🤖 AI Summary
Existing 3D generation and inpainting methods typically produce monolithic, unstructured models, lacking explicit semantic part representations and thus hindering fine-grained, semantics-aware editing.
Method: We propose the first end-to-end 3D generation and inpainting framework explicitly designed for part-level semantic editability. Our approach employs a two-stage multi-view diffusion model that jointly achieves cross-view-consistent part segmentation and semantically plausible completion of occluded regions, subsequently driving implicit and explicit 3D reconstruction. Crucially, we pioneer the integration of multi-view diffusion into part-aware modeling, incorporating part-aware segmentation, occlusion-aware view completion, and context-aware part integration.

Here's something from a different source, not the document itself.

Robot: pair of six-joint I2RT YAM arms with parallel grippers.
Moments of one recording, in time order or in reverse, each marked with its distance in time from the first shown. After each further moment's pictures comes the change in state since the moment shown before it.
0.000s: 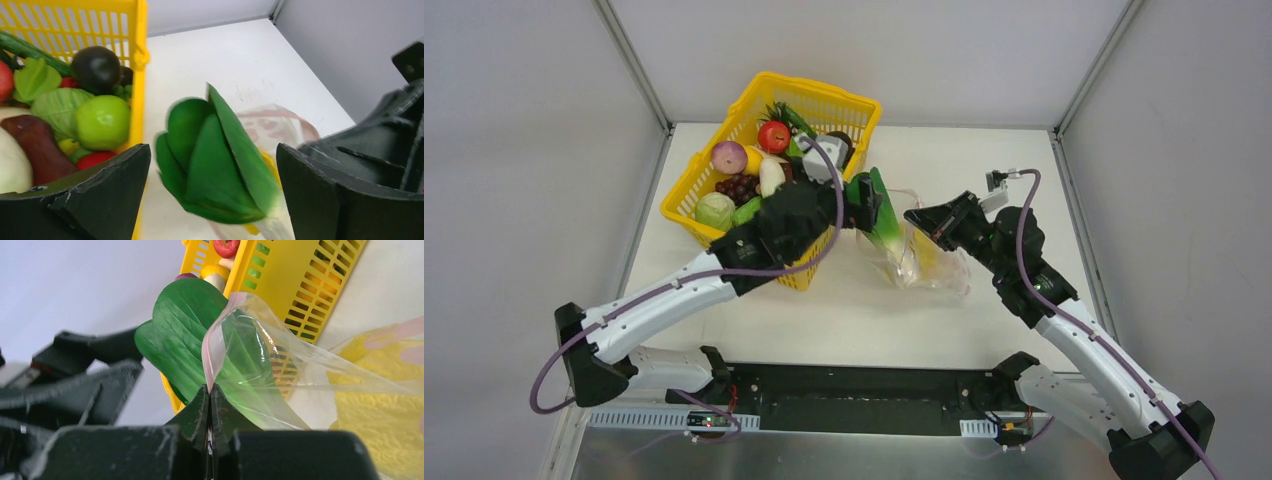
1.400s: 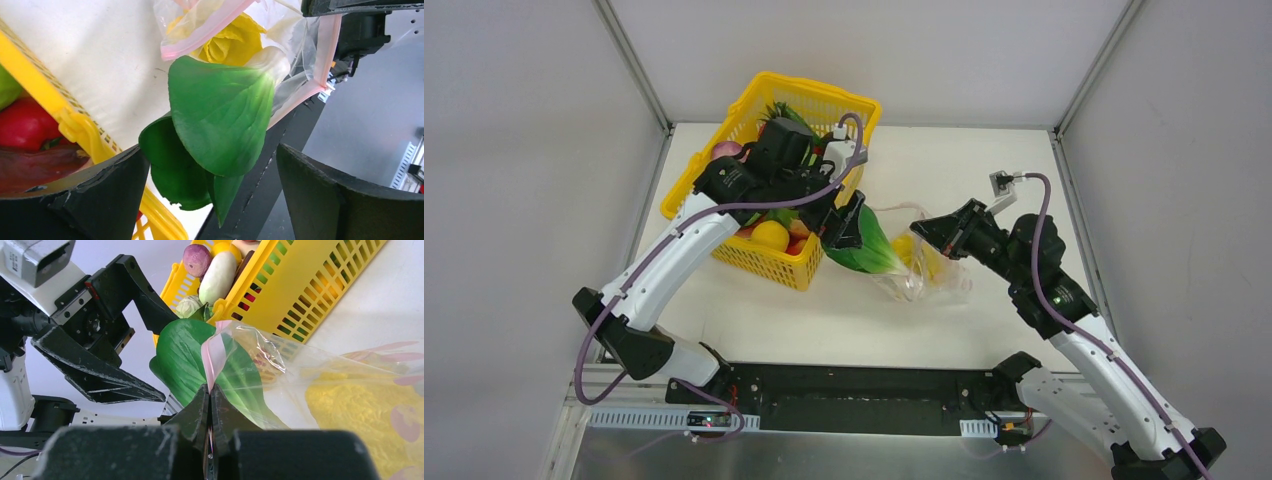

Results: Our method significantly outperforms state-of-the-art part segmentation baselines on both synthetic and real-world data, enabling high-fidelity part replacement, recombination, and other downstream semantic editing tasks.
📝 Abstract
Text- or image-to-3D generators and 3D scanners can now produce 3D assets with high-quality shapes and textures. These assets typically consist of a single, fused representation, like an implicit neural field, a Gaussian mixture, or a mesh, without any useful structure. However, most applications and creative workflows require assets to be made of several meaningful parts that can be manipulated independently. To address this gap, we introduce PartGen, a novel approach that generates 3D objects composed of meaningful parts starting from text, an image, or an unstructured 3D object. First, given multiple views of a 3D object, generated or rendered, a multi-view diffusion model extracts a set of plausible and view-consistent part segmentations, dividing the object into parts. Then, a second multi-view diffusion model takes each part separately, fills in the occlusions, and uses those completed views for 3D reconstruction by feeding them to a 3D reconstruction network. This completion process considers the context of the entire object to ensure that the parts integrate cohesively. The generative completion model can make up for the information missing due to occlusions; in extreme cases, it can hallucinate entirely invisible parts based on the input 3D asset. We evaluate our method on generated and real 3D assets and show that it outperforms segmentation and part-extraction baselines by a large margin. We also showcase downstream applications such as 3D part editing.